• **Task brief**: Could you reproduce every record below exactly as it stands?

========================================================================

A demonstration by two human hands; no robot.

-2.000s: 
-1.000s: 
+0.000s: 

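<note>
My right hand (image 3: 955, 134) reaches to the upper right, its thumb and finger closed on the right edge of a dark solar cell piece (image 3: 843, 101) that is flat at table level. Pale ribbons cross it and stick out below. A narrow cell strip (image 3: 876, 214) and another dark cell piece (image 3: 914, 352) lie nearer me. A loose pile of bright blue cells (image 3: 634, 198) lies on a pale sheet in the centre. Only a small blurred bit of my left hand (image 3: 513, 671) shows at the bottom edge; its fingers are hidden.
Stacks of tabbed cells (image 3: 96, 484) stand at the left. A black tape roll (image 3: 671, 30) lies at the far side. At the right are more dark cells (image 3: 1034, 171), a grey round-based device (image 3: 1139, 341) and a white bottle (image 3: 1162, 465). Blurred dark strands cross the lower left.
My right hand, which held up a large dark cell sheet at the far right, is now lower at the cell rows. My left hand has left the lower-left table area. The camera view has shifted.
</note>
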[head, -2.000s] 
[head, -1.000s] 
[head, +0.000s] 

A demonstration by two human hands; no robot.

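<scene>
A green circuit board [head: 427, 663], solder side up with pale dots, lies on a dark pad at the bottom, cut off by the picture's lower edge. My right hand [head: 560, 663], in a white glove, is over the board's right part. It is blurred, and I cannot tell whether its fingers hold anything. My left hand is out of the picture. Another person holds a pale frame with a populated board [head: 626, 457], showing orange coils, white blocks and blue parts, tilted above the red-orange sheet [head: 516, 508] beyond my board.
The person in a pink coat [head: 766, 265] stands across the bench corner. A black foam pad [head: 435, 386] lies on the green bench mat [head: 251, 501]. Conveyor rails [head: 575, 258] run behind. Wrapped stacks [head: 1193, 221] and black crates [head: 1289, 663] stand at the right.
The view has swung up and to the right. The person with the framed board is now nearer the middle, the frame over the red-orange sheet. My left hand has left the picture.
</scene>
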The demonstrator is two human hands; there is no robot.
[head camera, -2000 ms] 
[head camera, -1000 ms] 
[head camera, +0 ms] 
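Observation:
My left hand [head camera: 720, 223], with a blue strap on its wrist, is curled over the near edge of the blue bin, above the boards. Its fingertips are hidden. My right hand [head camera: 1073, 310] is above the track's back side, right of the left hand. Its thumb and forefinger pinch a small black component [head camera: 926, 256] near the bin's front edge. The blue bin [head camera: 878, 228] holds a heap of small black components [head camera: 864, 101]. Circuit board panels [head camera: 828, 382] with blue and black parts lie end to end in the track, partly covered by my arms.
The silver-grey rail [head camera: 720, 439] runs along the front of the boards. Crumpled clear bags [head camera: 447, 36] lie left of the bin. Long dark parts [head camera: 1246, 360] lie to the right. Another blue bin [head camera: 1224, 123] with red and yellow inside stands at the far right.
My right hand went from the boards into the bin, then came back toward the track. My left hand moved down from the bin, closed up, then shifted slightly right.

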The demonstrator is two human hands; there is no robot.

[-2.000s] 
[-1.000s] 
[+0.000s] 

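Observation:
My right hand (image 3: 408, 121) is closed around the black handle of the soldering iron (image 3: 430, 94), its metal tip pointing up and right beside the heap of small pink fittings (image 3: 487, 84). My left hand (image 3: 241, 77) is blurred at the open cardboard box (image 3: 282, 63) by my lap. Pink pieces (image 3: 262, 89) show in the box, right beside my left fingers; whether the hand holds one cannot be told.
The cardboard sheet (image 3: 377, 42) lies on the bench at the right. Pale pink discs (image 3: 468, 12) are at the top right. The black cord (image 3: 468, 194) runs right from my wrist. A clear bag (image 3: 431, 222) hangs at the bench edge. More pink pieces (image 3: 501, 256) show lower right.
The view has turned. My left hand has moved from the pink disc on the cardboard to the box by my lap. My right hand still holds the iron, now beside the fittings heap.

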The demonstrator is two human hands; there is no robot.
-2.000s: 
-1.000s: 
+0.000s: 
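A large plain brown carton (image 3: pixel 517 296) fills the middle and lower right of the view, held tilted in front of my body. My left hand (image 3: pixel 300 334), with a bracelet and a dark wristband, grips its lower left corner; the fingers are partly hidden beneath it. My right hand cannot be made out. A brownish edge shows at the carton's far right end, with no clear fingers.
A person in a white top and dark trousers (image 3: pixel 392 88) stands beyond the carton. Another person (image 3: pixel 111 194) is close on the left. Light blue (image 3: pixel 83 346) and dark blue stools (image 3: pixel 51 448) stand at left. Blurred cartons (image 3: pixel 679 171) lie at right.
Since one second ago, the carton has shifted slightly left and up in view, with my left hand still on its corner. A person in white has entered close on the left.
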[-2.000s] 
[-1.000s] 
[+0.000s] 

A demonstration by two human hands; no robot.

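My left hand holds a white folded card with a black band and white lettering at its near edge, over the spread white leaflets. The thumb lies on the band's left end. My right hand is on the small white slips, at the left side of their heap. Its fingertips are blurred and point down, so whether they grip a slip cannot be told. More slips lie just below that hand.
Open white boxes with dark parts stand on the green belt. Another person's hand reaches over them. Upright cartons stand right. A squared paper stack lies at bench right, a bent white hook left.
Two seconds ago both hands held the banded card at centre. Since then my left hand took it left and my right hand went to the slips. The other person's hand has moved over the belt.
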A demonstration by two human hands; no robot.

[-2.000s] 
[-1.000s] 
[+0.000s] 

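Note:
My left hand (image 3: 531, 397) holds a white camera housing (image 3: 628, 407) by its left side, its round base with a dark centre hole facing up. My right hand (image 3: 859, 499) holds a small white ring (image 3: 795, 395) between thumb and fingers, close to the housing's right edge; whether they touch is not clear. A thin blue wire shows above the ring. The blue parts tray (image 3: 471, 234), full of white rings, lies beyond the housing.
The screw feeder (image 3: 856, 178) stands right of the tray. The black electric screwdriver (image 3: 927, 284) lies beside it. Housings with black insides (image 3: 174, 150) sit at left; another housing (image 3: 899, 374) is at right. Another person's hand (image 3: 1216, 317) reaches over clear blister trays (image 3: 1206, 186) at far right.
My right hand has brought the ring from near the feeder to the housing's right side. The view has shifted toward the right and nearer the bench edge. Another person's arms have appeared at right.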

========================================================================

• **Exercise output**:
A demonstration by two human hands; no robot.

-2.000s: 
-1.000s: 
+0.000s: 

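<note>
My right hand (image 3: 955, 134) reaches to the upper right, its thumb and finger closed on the right edge of a dark solar cell piece (image 3: 843, 101) that is flat at table level. Pale ribbons cross it and stick out below. A narrow cell strip (image 3: 876, 214) and another dark cell piece (image 3: 914, 352) lie nearer me. A loose pile of bright blue cells (image 3: 634, 198) lies on a pale sheet in the centre. Only a small blurred bit of my left hand (image 3: 513, 671) shows at the bottom edge; its fingers are hidden.
Stacks of tabbed cells (image 3: 96, 484) stand at the left. A black tape roll (image 3: 671, 30) lies at the far side. At the right are more dark cells (image 3: 1034, 171), a grey round-based device (image 3: 1139, 341) and a white bottle (image 3: 1162, 465). Blurred dark strands cross the lower left.
My right hand, which held up a large dark cell sheet at the far right, is now lower at the cell rows. My left hand has left the lower-left table area. The camera view has shifted.
</note>
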[head, -2.000s] 
[head, -1.000s] 
[head, +0.000s] 

A demonstration by two human hands; no robot.

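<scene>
A green circuit board [head: 427, 663], solder side up with pale dots, lies on a dark pad at the bottom, cut off by the picture's lower edge. My right hand [head: 560, 663], in a white glove, is over the board's right part. It is blurred, and I cannot tell whether its fingers hold anything. My left hand is out of the picture. Another person holds a pale frame with a populated board [head: 626, 457], showing orange coils, white blocks and blue parts, tilted above the red-orange sheet [head: 516, 508] beyond my board.
The person in a pink coat [head: 766, 265] stands across the bench corner. A black foam pad [head: 435, 386] lies on the green bench mat [head: 251, 501]. Conveyor rails [head: 575, 258] run behind. Wrapped stacks [head: 1193, 221] and black crates [head: 1289, 663] stand at the right.
The view has swung up and to the right. The person with the framed board is now nearer the middle, the frame over the red-orange sheet. My left hand has left the picture.
</scene>
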The demonstrator is two human hands; there is no robot.
[head camera, -2000 ms] 
[head camera, -1000 ms] 
[head camera, +0 ms] 
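Observation:
My left hand [head camera: 720, 223], with a blue strap on its wrist, is curled over the near edge of the blue bin, above the boards. Its fingertips are hidden. My right hand [head camera: 1073, 310] is above the track's back side, right of the left hand. Its thumb and forefinger pinch a small black component [head camera: 926, 256] near the bin's front edge. The blue bin [head camera: 878, 228] holds a heap of small black components [head camera: 864, 101]. Circuit board panels [head camera: 828, 382] with blue and black parts lie end to end in the track, partly covered by my arms.
The silver-grey rail [head camera: 720, 439] runs along the front of the boards. Crumpled clear bags [head camera: 447, 36] lie left of the bin. Long dark parts [head camera: 1246, 360] lie to the right. Another blue bin [head camera: 1224, 123] with red and yellow inside stands at the far right.
My right hand went from the boards into the bin, then came back toward the track. My left hand moved down from the bin, closed up, then shifted slightly right.
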
The demonstrator is two human hands; there is no robot.

[-2.000s] 
[-1.000s] 
[+0.000s] 

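Observation:
My right hand (image 3: 408, 121) is closed around the black handle of the soldering iron (image 3: 430, 94), its metal tip pointing up and right beside the heap of small pink fittings (image 3: 487, 84). My left hand (image 3: 241, 77) is blurred at the open cardboard box (image 3: 282, 63) by my lap. Pink pieces (image 3: 262, 89) show in the box, right beside my left fingers; whether the hand holds one cannot be told.
The cardboard sheet (image 3: 377, 42) lies on the bench at the right. Pale pink discs (image 3: 468, 12) are at the top right. The black cord (image 3: 468, 194) runs right from my wrist. A clear bag (image 3: 431, 222) hangs at the bench edge. More pink pieces (image 3: 501, 256) show lower right.
The view has turned. My left hand has moved from the pink disc on the cardboard to the box by my lap. My right hand still holds the iron, now beside the fittings heap.
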
The demonstrator is two human hands; there is no robot.
-2.000s: 
-1.000s: 
+0.000s: 
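A large plain brown carton (image 3: pixel 517 296) fills the middle and lower right of the view, held tilted in front of my body. My left hand (image 3: pixel 300 334), with a bracelet and a dark wristband, grips its lower left corner; the fingers are partly hidden beneath it. My right hand cannot be made out. A brownish edge shows at the carton's far right end, with no clear fingers.
A person in a white top and dark trousers (image 3: pixel 392 88) stands beyond the carton. Another person (image 3: pixel 111 194) is close on the left. Light blue (image 3: pixel 83 346) and dark blue stools (image 3: pixel 51 448) stand at left. Blurred cartons (image 3: pixel 679 171) lie at right.
Since one second ago, the carton has shifted slightly left and up in view, with my left hand still on its corner. A person in white has entered close on the left.
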[-2.000s] 
[-1.000s] 
[+0.000s] 

A demonstration by two human hands; no robot.

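My left hand holds a white folded card with a black band and white lettering at its near edge, over the spread white leaflets. The thumb lies on the band's left end. My right hand is on the small white slips, at the left side of their heap. Its fingertips are blurred and point down, so whether they grip a slip cannot be told. More slips lie just below that hand.
Open white boxes with dark parts stand on the green belt. Another person's hand reaches over them. Upright cartons stand right. A squared paper stack lies at bench right, a bent white hook left.
Two seconds ago both hands held the banded card at centre. Since then my left hand took it left and my right hand went to the slips. The other person's hand has moved over the belt.
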A demonstration by two human hands; no robot.

[-2.000s] 
[-1.000s] 
[+0.000s] 

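Note:
My left hand (image 3: 531, 397) holds a white camera housing (image 3: 628, 407) by its left side, its round base with a dark centre hole facing up. My right hand (image 3: 859, 499) holds a small white ring (image 3: 795, 395) between thumb and fingers, close to the housing's right edge; whether they touch is not clear. A thin blue wire shows above the ring. The blue parts tray (image 3: 471, 234), full of white rings, lies beyond the housing.
The screw feeder (image 3: 856, 178) stands right of the tray. The black electric screwdriver (image 3: 927, 284) lies beside it. Housings with black insides (image 3: 174, 150) sit at left; another housing (image 3: 899, 374) is at right. Another person's hand (image 3: 1216, 317) reaches over clear blister trays (image 3: 1206, 186) at far right.
My right hand has brought the ring from near the feeder to the housing's right side. The view has shifted toward the right and nearer the bench edge. Another person's arms have appeared at right.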

This completes the required output.